Your answer must be an exact copy of the data below, minus any pictures.

Start of DATA BELOW

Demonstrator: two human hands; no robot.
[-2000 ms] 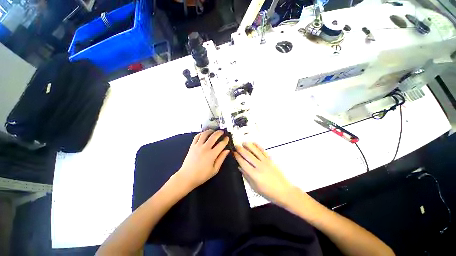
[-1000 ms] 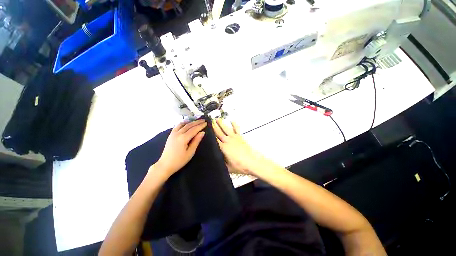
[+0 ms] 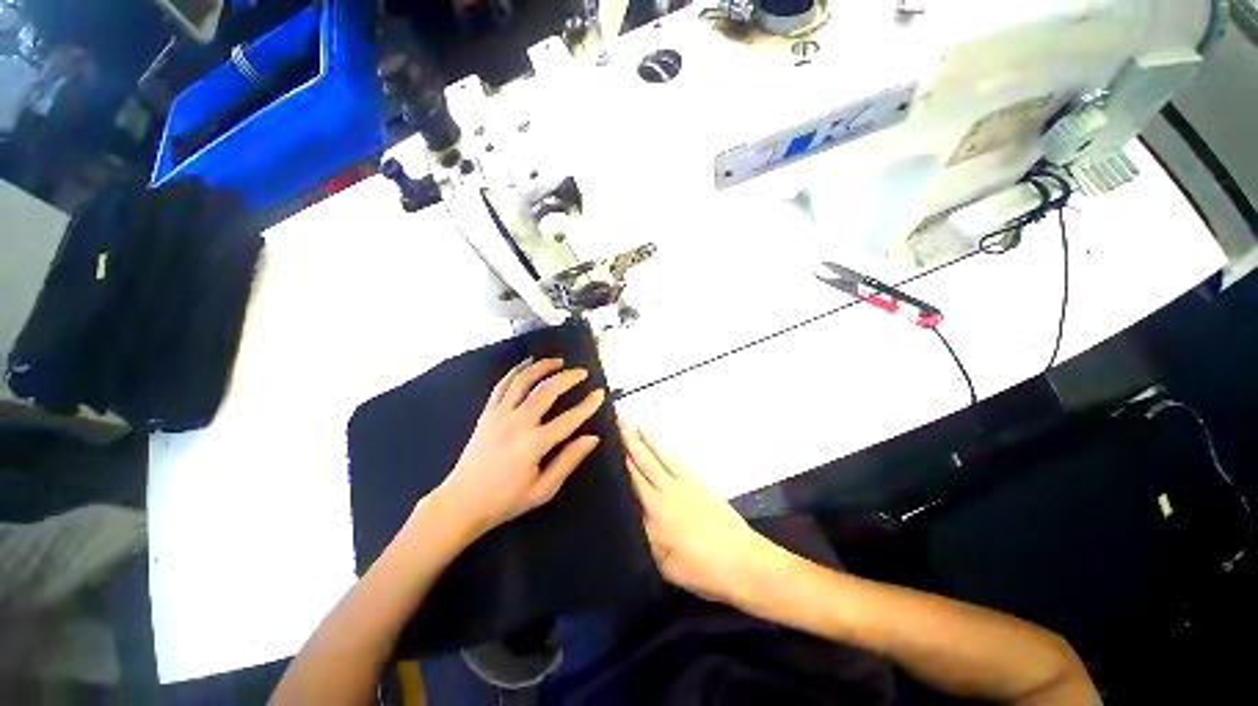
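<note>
A black fabric panel point(image 3: 455, 455) lies on the white table in front of me, its far right corner at the needle area point(image 3: 586, 297) of the white sewing machine point(image 3: 883, 152). My left hand point(image 3: 522, 448) lies flat on top of the panel near its right edge, fingers spread. My right hand point(image 3: 683, 521) is at the panel's right edge, fingers stretched along it; whether it grips the edge is unclear. The presser foot and the panel corner under it are too small to tell apart.
Red-handled snips point(image 3: 883, 295) lie right of the needle. A thin dark cord crosses the table point(image 3: 221, 552). A stack of black pieces point(image 3: 138, 304) is at the left end, a blue crate point(image 3: 276, 117) behind. A cable point(image 3: 1062, 276) hangs at right. Black pieces point(image 3: 1090, 510) are at lower right.
Both hands have moved back from the needle toward me along the panel. The view has shifted since the earliest frame. A greyish blurred shape now shows at the lower left edge.
</note>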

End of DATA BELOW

ANSWER FOR THE TASK
Demonstrator: two human hands; no robot.
[-2000 ms] 
[-1000 ms] 
[+0 ms] 
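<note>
A black fabric panel point(image 3: 455, 455) lies on the white table in front of me, its far right corner at the needle area point(image 3: 586, 297) of the white sewing machine point(image 3: 883, 152). My left hand point(image 3: 522, 448) lies flat on top of the panel near its right edge, fingers spread. My right hand point(image 3: 683, 521) is at the panel's right edge, fingers stretched along it; whether it grips the edge is unclear. The presser foot and the panel corner under it are too small to tell apart.
Red-handled snips point(image 3: 883, 295) lie right of the needle. A thin dark cord crosses the table point(image 3: 221, 552). A stack of black pieces point(image 3: 138, 304) is at the left end, a blue crate point(image 3: 276, 117) behind. A cable point(image 3: 1062, 276) hangs at right. Black pieces point(image 3: 1090, 510) are at lower right.
Both hands have moved back from the needle toward me along the panel. The view has shifted since the earliest frame. A greyish blurred shape now shows at the lower left edge.
</note>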

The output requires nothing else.